The True ATE is added to the result summary, and the columns are reordered to report the true ATE and the naive estimate for ATE:

```{r}
True_ATE <- True_Estimation(Y, A, Z, X)
```

```{r}
Naive_ATE_XY <- Naive_Estimation(Y_star, A, Z, X_star)
```

```{r}
combined_summary <- data.frame(True_ATE = round(True_ATE, 3), combined_summary)
print(combined_summary)
```

This table summarizes the results from the `ATE.ERROR.XY` function with different extrapolation methods. It includes the True ATE, Naive ATE, measurement error variance `sigma_epsilon`, probabilities `p10` and `p11`, type of extrapolation, ATE, a standard error (SE), and a 95% confidence interval (CI).

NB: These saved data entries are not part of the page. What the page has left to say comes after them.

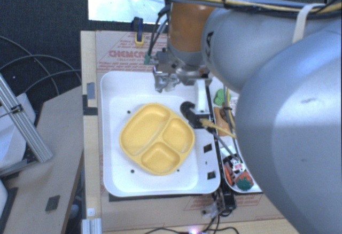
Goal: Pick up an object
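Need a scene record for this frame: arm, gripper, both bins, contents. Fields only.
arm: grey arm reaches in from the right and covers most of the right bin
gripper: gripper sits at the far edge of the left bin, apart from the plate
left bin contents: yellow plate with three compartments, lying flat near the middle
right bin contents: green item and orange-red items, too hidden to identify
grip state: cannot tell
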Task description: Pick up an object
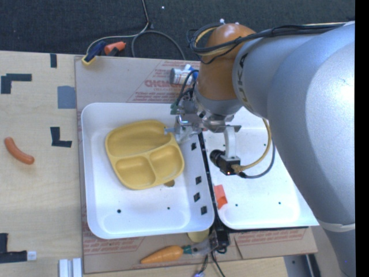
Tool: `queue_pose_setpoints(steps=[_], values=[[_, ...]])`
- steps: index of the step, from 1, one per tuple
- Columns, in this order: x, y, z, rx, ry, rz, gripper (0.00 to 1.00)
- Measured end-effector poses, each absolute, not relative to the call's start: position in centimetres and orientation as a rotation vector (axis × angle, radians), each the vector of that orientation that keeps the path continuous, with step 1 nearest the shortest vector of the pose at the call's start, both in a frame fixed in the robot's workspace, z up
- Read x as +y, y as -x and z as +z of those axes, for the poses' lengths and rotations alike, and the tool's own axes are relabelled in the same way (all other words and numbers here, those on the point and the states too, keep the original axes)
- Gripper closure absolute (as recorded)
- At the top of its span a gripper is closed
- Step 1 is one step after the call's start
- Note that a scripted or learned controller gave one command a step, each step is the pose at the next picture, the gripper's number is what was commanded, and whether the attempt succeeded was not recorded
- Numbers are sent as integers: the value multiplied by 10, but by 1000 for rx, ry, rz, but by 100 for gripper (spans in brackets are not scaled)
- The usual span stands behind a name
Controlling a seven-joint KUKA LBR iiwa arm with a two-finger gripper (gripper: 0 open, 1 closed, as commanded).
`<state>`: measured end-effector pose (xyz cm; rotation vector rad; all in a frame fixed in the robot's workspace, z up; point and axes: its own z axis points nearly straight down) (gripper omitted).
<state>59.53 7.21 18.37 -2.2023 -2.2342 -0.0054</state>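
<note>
We see the gripper (183,126) lowered at the right far edge of the yellow divided plate (144,153), which lies in the left bin (95,172), likely so a finger can catch its thin rim. Whether it grips, we cannot tell. The plate looks like smooth moulded plastic, rounded, with three shallow compartments; the bin is glossy white, shallow-walled.

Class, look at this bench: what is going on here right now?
A grey robot arm reaches in from the right, its gripper low at the divide between two white bins. It sits at the right edge of a yellow divided plate lying in the left bin. Nothing is visibly lifted. A toy carrot and a sausage lie outside the bins.
</note>
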Motion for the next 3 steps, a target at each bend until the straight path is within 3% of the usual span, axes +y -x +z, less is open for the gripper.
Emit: queue_pose_setpoints(steps=[1, 2, 3], values=[[63, -595, 184, -2223, 2218, 2, 0], [7, -514, 184, -2212, 2226, 11, 0], [-86, -576, 184, -2219, 2231, 2, 0]])
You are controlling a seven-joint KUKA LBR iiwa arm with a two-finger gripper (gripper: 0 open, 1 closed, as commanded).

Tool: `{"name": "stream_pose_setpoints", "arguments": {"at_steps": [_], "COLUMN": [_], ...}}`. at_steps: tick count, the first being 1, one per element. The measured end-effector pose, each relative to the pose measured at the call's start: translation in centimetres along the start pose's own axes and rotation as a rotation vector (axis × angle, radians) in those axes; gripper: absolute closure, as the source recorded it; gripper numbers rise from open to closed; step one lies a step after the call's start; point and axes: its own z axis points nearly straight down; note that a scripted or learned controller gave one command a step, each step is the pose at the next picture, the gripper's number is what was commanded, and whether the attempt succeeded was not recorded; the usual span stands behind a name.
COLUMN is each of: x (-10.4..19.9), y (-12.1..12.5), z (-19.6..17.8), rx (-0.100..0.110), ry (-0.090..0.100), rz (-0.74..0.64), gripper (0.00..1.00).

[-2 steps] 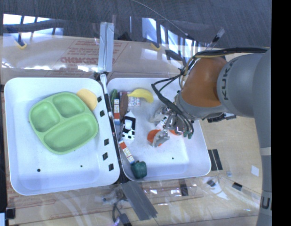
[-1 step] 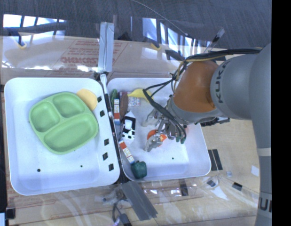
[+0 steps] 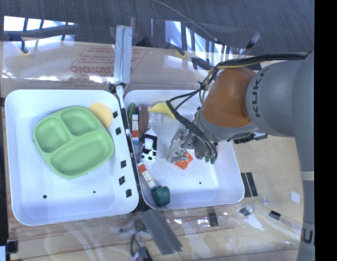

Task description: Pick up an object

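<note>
My pincer hangs low in the right shallow white bin, just above a small flat orange piece; I cannot tell its state or the piece's long axis. My grey arm reads "KU". Red print on the cardboard behind is illegible.

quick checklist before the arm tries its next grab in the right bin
1. Gripper over the right bin: ok.
2. Orange piece right under the gripper: ok.
3. Anything held between the jaws: cannot tell.
4. Jaws open or shut: cannot tell.
5. Other targets along the left wall, green pepper and banana: ok.
6. Green plate in the left bin, away from the arm: ok.
</note>
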Motion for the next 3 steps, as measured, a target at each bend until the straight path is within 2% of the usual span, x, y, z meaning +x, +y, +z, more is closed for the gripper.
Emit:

### Visualizing the Distribution of ATE Estimates Using a Boxplot

We create a boxplot for the N estimates of ATE obtained from the `ATE.ERROR.XY` function with different extrapolation methods.

```{r, fig.width=8.5, fig.height=4}
combined_data <- rbind(
  ATE.ERROR.XY_results_linear$boxplot$data,
  ATE.ERROR.XY_results_quadratic$boxplot$data,
  ATE.ERROR.XY_results_nonlinear$boxplot$data
)

combined_plot <- ggplot(combined_data, aes(x = Method, y = ATE, fill = Method)) +
  geom_boxplot() +
  geom_hline(aes(yintercept = Naive_ATE_XY, color = "naive estimate"), 
             linetype = "dashed") +
  geom_hline(aes(yintercept = True_ATE, color = "true estimate"), 
             linetype = "dashed") +
  scale_color_manual(name = NULL, values = c("naive estimate" = "red", 
                                             "true estimate" = "blue")) +
  labs(title = "ATE Estimates from the ATE.ERROR.XY Method with different 
       Approximations of the Extrapolation Function", 
       y = "ATE Estimate") +
  theme_minimal() +
  theme(legend.position = "right") +
  guides(fill = guide_legend(title = NULL, order = 1),
         color = guide_legend(title = NULL, override.aes = list(linetype = "dashed"),
                              order = 2))

print(combined_plot)
```

### Explanation

- **Naive Estimation**: The `Naive_Estimation` function calculates the naive estimate of the ATE without correcting for measurement error or misclassification.
- **ATE.ERROR.XY Function**: The `ATE.ERROR.XY` function corrects for measurement error and misclassification, providing more accurate ATE estimates.
- **Summary Table**: The summary table includes naive and true estimates, measurement error variance, extrapolation method, standard error, and confidence intervals.
- **Boxplot**: The boxplot visualizes the distribution of ATE estimates using different extrapolation methods, with dashed lines indicating the naive and true estimates.

This vignette provides a comprehensive overview of the `ATE.ERROR.XY` function, demonstrating how to apply it, interpret the results, and visualize the ATE estimates. The method effectively addresses measurement error and misclassification in the data.